**YOUR INSTRUCTIONS**
From the records below, please repeat exactly the line that has "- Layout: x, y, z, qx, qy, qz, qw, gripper", the line that has "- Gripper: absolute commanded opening", and every line between them, and nothing else.

**Extracted records**
=-=-=-=-=

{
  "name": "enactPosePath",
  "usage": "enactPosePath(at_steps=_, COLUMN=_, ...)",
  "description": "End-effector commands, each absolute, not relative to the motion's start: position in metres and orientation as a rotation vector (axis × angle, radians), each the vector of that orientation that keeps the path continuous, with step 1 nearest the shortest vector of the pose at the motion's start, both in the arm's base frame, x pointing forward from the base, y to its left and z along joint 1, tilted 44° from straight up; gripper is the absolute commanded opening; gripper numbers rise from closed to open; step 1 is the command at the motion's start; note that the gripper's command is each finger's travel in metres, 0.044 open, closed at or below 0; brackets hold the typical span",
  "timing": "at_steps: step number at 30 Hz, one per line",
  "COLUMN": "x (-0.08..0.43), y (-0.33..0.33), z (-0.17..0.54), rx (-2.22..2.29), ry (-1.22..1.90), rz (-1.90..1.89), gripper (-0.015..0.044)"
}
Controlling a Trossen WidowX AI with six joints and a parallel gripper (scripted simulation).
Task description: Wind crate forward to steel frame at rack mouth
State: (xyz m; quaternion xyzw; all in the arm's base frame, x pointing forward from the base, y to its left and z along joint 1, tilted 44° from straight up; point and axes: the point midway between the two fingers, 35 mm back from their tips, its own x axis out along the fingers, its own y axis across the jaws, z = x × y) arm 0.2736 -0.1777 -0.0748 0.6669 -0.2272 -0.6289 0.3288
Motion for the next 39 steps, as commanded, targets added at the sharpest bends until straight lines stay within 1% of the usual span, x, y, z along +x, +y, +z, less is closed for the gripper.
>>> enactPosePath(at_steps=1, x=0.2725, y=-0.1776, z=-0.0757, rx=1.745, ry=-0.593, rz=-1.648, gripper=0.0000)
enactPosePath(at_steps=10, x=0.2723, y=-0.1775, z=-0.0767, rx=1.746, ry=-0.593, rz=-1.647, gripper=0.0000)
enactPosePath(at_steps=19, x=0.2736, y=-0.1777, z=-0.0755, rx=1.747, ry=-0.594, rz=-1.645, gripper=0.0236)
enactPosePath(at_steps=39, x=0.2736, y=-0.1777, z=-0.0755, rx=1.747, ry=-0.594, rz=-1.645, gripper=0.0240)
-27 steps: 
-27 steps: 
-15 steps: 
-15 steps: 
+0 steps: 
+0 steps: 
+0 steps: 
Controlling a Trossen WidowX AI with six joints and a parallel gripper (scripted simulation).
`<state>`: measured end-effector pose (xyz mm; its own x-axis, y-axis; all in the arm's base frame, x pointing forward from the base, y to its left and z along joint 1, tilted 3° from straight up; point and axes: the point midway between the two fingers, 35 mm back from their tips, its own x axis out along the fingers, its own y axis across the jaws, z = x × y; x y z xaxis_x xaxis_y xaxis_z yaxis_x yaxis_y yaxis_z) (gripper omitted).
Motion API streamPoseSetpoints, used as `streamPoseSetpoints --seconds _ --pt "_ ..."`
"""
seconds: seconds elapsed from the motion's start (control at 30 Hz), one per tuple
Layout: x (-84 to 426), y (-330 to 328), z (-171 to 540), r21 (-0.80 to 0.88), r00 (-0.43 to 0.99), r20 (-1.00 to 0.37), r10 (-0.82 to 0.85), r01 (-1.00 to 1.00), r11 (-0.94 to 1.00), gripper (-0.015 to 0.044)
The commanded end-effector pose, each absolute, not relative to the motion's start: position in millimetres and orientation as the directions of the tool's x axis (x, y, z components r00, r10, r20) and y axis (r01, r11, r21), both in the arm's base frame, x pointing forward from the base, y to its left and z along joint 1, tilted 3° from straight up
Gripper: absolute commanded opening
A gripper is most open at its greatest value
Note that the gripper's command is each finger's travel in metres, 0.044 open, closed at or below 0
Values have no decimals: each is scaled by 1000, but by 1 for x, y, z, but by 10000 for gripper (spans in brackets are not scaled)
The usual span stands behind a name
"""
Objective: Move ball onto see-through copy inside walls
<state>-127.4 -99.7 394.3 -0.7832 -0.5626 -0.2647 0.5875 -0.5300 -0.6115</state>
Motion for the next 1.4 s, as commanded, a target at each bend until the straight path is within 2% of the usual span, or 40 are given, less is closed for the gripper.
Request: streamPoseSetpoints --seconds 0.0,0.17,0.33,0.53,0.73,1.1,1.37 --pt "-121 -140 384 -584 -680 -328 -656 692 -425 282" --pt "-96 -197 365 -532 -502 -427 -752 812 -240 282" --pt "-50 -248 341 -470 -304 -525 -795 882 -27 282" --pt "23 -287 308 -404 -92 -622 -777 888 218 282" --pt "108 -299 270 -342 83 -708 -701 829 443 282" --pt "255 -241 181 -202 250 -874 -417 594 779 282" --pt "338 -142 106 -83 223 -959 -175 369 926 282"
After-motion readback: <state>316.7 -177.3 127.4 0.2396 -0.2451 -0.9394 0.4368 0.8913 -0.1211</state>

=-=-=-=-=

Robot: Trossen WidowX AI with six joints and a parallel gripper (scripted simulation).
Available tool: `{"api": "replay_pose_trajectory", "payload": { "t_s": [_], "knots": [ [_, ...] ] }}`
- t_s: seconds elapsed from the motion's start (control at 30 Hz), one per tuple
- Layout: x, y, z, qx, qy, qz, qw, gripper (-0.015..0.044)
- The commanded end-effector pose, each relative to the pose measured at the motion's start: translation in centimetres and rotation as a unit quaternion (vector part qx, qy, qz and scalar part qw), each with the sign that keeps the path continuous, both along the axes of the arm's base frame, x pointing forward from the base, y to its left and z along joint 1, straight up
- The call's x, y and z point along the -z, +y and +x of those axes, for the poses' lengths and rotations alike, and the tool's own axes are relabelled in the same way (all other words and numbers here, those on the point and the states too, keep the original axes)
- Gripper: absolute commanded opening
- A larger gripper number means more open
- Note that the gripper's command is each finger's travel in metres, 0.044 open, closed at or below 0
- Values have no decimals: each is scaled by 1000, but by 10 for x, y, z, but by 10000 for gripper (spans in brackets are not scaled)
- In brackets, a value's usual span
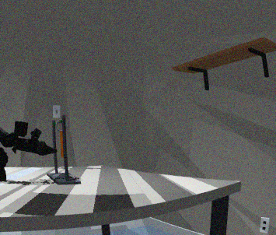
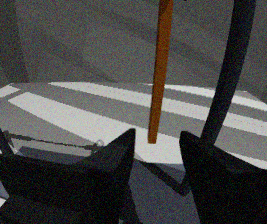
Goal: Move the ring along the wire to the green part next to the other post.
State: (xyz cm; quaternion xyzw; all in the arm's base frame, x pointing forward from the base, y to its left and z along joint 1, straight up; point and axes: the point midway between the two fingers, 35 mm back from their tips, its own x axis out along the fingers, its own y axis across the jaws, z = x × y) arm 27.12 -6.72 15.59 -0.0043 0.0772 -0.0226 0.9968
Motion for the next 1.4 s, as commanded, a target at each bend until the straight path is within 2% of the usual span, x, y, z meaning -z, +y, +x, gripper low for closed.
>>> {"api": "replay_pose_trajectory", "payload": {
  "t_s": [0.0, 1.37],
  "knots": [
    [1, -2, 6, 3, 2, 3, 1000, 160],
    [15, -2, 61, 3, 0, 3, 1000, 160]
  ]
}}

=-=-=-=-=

**RESPONSE TO THIS EXERCISE**
- Layout: x, y, z, qx, qy, qz, qw, gripper (-0.015..0.044)
- The commanded end-effector pose, each relative to the pose measured at the motion's start: translation in centimetres and rotation as a unit quaternion (vector part qx, qy, qz and scalar part qw), each with the sign that keeps the path continuous, both along the axes of the arm's base frame, x pointing forward from the base, y to its left and z along joint 1, straight up
- The call's x, y and z point along the -z, +y and +x of those axes, for the poses' lengths and rotations alike, and the tool's own axes are relabelled in the same way (all other words and numbers here, those on the point and the states too, keep the original axes)
- Gripper: absolute commanded opening

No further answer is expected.